Caspar GPU solver accelerates bundle adjustment 20x for robotics
A new CUDA library boosts nonlinear optimization speed by 5-20x with less memory.
Researchers from (presumably NTNU or similar) have introduced Caspar, a CUDA accelerator that automatically generates high-performance GPU kernels from symbolic Python expressions. By building on the SymForce library, it allows users to define symbolic residual functions using Python and Lie group operations, and then automatically produces optimized CUDA kernels via symbolic differentiation and adaptive reordering.
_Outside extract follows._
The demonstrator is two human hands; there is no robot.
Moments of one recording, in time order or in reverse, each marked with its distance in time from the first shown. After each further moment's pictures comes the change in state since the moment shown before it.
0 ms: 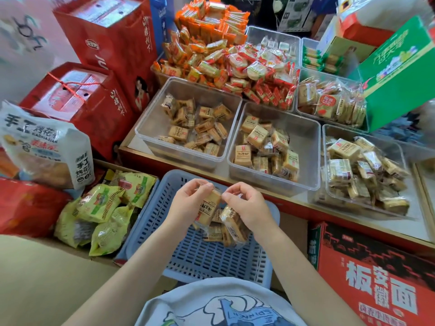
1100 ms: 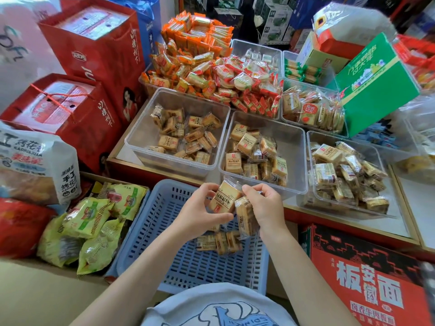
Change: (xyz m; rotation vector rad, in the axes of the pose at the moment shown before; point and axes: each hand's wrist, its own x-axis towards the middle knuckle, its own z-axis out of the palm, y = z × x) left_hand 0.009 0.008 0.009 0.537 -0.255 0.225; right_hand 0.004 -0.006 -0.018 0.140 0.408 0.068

This bridges the gap between the expressiveness of symbolic programming and the raw speed needed for real-time robotics applications.
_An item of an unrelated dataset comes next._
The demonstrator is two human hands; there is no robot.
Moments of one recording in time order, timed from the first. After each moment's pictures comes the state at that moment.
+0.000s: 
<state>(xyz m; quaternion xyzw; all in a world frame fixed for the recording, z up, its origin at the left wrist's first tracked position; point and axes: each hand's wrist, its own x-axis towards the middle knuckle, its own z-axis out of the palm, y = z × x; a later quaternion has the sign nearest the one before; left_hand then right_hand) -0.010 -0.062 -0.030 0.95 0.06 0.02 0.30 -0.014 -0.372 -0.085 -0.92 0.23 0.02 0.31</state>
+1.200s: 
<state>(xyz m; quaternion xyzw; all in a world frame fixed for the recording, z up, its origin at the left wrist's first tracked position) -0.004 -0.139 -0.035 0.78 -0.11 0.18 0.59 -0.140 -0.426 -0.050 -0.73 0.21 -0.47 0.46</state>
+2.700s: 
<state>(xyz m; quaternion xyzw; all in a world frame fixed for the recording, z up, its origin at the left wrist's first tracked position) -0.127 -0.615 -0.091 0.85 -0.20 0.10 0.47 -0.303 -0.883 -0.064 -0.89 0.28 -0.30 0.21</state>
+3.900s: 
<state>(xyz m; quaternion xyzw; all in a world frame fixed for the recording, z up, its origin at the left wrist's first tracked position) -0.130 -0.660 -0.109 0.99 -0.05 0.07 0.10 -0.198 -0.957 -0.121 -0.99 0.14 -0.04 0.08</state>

In benchmarks on the Bundle Adjustment in the Large (BAL) dataset, Caspar demonstrated 5-20x speedup over existing state-of-the-art solvers while using less memory and maintaining comparable accuracy. The adaptive reordering technique optimizes memory access patterns for GPU parallelism, making it ideal for large-scale nonlinear optimization problems common in SLAM, structure from motion, and robot perception. Accepted at ICRA 2026, Caspar is released as an open-source component of the SymForce ecosystem, lowering the barrier for robotics engineers to leverage GPU acceleration without writing low-level CUDA code.
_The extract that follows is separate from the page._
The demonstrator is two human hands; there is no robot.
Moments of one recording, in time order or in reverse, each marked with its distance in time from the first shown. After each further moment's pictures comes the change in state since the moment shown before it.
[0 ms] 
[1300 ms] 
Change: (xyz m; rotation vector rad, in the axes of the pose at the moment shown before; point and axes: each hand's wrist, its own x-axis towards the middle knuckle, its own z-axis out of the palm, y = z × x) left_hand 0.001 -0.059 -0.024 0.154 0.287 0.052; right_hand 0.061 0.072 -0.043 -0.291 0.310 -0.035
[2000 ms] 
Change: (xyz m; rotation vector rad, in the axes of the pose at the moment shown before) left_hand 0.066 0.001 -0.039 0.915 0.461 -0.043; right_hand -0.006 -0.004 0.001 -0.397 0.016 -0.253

- Caspar auto-generates CUDA kernels from symbolic Python expressions using SymForce
- Achieves 5-20x speedup on bundle adjustment (BAL dataset) vs best alternatives
- Uses adaptive reordering and symbolic differentiation for efficient GPU-based nonlinear optimization
Why It Matters
Speeds robot perception and mapping by making GPU-accelerated symbolic optimization accessible from Python.